Ugandan police officer

Martin Okoth Ochola is a Ugandan police officer who served as the inspector general of police (IGP) of the Uganda Police Force (the highest rank in that branch of Uganda's government), effective 4 March 2018 to 4 March 2024. He replaced General Kale Kayihura as IGP. Before being appointed, he was the Deputy IGP. After his retirement, he was replaced by Abbas Byakagaba as IGP.

==Background and education==
Ochola was born on 19 September 1958, in Agumiti village, Mulanda sub-county, West Budama County, in Tororo District. He attended Abweli Primary School, then Rock View Primary School and Kisoko Boys Primary School, where he sat his primary leaving examinations. He attended Namilyango College, where he obtained his high school diploma.
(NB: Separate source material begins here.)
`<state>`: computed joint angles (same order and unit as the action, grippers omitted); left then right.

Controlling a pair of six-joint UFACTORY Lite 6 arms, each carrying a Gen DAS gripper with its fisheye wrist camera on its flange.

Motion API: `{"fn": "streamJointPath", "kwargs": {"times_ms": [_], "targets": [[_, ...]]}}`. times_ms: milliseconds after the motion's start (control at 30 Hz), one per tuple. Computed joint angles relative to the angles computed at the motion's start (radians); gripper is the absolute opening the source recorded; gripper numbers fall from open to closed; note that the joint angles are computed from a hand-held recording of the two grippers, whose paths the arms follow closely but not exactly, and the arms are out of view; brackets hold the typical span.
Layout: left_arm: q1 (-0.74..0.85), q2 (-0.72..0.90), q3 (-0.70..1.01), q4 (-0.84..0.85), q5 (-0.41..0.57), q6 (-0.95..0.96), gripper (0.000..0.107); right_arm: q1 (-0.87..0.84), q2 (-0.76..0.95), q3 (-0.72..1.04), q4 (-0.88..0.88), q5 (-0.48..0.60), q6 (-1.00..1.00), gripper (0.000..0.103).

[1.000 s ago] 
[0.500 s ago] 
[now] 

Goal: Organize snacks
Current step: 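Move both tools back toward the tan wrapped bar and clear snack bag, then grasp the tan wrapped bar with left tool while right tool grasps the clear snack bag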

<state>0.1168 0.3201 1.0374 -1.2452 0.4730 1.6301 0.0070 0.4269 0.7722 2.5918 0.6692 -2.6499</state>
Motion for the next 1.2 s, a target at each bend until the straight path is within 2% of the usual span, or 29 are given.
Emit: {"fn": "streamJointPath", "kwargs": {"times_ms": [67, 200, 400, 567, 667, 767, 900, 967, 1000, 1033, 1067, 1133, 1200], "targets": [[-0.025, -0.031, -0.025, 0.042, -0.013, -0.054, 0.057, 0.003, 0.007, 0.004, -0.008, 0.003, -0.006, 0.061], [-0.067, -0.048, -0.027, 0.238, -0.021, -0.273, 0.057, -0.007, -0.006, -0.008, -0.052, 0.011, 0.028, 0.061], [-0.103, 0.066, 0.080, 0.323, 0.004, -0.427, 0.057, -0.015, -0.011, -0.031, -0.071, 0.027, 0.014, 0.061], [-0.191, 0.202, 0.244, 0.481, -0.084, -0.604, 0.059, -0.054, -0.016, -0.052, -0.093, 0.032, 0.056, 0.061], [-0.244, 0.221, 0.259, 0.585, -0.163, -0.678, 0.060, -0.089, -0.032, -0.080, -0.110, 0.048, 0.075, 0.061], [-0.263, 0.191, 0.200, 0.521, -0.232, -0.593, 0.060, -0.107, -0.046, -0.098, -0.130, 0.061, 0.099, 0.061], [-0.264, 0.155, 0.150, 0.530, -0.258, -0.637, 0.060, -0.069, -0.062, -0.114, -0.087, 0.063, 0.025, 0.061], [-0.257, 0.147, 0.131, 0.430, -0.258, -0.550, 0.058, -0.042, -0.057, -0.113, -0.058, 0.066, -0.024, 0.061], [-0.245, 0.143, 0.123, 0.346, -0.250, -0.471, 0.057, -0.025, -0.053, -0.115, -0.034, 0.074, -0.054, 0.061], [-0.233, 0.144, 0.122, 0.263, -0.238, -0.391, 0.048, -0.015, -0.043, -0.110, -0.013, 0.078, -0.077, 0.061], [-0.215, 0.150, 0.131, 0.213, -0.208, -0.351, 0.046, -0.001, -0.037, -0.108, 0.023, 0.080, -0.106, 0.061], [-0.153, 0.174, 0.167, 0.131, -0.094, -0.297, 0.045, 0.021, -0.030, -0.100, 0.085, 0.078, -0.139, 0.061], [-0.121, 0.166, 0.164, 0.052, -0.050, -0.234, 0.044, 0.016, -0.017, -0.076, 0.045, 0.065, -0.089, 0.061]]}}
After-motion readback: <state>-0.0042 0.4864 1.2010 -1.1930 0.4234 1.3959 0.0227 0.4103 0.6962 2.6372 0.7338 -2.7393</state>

He studied law at Makerere University, the largest and oldest public university in Uganda. He graduated with a Bachelor of Laws degree in 1983. The following year, he obtained a postgraduate diploma in legal practice, from the Law Development Centre.

==Career==
Ochola went into private law practice, working as a legal assistant between October and December 1984, at the law firm of Owori and Company Advocates in Mbale Town, in the Eastern Region of Uganda. He then relocated to Kampala, Uganda's capital city, where he worked as a legal assistant in Kampala City Council for three years.

He joined the Uganda Police Force in January 1988 and started a nine-month basic training. At that time, he was given the rank of a cadet assistant superintendent of police. Following that training, in February 1989, he was posted to Entebbe International Airport as the officer in charge of airport security.

From there, Ochola served at Entebbe Police Station, Buganda Road Court, where he remained for three years. He was then posted to police headquarters as the acting assistant commissioner of police in the legal department. He was promoted to superintendent of police and later to senior superintendent of police.

In May 2001, he was appointed the deputy director of criminal investigations and remained in that position for seven years. In 2008, he was promoted to commissioner of police. That same year, he was confirmed as director CID. In 2009, he was promoted to the rank of Assistant Inspector General of Police.

In August 2011, President Yoweri Museveni appointed him the deputy inspector general of police; Ochola served in that position until replacing Kale Kayihura as IGP and in turn deputizing Kayihura.